An appeals court ruled that gay marriage bans in Wisconsin and Indiana violate the United States Constitution, according to The Associated Press.
The three judge panel of the Chicago-based 7th U.S. Circuit Court of Appeals ruled unanimously in favor of same-sex couples just over a week after hearing oral arguments in the two different cases, the AP reported.
The Wisconsin and Indiana cases shifted to Chicago after attorneys general in the states appealed separate lower court rulings in June that tossed the bans, according to the AP.
The 7th Circuit stayed those rulings pending its own decision on the cases, which were considered simultaneously, the AP reported.
The unanimous decision by the three-judge panel of the U.S. 7th Circuit Court of Appeals in Chicago criticized the justifications both states gave for the bans, several times singling out the argument that marriage between a man and a woman is tradition, according to the AP.

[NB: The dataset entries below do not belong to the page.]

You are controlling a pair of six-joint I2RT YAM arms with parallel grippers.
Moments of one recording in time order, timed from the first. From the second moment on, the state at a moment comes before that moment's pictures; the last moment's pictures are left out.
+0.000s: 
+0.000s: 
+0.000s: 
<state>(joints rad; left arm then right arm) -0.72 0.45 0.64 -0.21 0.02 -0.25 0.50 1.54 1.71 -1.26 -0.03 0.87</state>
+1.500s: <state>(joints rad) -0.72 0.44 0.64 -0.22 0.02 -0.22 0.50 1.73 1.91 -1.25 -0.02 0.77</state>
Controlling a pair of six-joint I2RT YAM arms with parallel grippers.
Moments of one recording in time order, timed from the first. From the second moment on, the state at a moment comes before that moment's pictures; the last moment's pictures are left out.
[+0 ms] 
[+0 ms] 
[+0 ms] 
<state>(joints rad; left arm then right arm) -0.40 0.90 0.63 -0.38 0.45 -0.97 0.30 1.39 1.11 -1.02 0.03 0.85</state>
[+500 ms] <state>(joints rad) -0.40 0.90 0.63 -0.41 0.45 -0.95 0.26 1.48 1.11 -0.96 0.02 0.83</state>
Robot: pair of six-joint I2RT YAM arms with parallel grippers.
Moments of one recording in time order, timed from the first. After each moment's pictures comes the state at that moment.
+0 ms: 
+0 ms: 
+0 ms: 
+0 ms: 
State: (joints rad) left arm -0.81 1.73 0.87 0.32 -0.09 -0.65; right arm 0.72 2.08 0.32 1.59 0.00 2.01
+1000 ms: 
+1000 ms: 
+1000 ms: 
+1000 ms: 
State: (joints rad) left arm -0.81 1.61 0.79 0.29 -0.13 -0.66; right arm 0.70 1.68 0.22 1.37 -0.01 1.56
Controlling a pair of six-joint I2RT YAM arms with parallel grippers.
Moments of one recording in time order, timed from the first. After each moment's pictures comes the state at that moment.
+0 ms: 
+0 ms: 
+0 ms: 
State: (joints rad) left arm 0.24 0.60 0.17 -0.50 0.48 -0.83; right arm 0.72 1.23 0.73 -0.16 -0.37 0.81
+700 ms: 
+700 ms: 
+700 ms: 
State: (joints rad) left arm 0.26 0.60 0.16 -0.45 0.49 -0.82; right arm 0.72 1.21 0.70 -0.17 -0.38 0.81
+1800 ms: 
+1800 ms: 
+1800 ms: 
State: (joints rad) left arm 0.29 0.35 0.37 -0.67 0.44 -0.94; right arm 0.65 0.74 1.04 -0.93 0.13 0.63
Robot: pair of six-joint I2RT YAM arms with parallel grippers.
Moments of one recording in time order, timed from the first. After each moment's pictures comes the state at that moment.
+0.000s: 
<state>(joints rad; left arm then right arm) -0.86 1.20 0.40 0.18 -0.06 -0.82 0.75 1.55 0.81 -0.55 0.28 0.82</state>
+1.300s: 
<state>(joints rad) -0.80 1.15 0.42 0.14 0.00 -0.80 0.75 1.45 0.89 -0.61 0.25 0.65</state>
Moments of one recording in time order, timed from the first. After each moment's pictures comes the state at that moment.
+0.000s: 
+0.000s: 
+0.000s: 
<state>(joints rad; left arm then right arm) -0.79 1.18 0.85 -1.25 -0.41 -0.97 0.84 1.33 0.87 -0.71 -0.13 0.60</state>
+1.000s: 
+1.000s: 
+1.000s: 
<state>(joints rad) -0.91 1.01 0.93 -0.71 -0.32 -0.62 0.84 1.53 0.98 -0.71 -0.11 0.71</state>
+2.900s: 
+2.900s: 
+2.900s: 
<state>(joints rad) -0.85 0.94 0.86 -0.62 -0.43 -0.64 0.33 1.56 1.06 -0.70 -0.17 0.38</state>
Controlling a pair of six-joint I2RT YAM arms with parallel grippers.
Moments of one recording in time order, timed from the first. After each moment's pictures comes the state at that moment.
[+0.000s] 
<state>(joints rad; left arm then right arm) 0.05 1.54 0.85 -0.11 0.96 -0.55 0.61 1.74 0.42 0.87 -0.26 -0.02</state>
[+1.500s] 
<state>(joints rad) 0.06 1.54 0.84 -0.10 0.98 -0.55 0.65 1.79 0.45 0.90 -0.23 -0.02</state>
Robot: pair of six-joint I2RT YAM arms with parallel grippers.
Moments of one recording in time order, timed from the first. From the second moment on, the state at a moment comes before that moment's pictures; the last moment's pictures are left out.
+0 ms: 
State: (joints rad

"Bad traditions that are historical realities such as cannibalism, foot-binding, and suttee, and traditions that from a public-policy standpoint are neither good nor bad - such as trick-or-treating on Halloween," it said, the AP reported. "Tradition per se therefore cannot be a lawful ground for discrimination-regardless of the age of the tradition."
Same-sex marriage is legal in 19 states and the District of Columbia. Bans that have been overturned in some other states continue to make their way through the courts, according to the AP.
Since last year, the vast majority of federal rulings have declared same-sex marriages bans unconstitutional, the AP reported.
Wisconsin Attorney General J.B Van Hollen said he would appeal Thursday's ruling to the U.S. Supreme Court, according to the AP.
Between the bans being struck down and the order reinstating them as the appeals process ran its course, hundreds of gay couple in both states rushed to marry, the AP reported. Those marriages could have been jeopardized had the 7th Circuit restored the bans.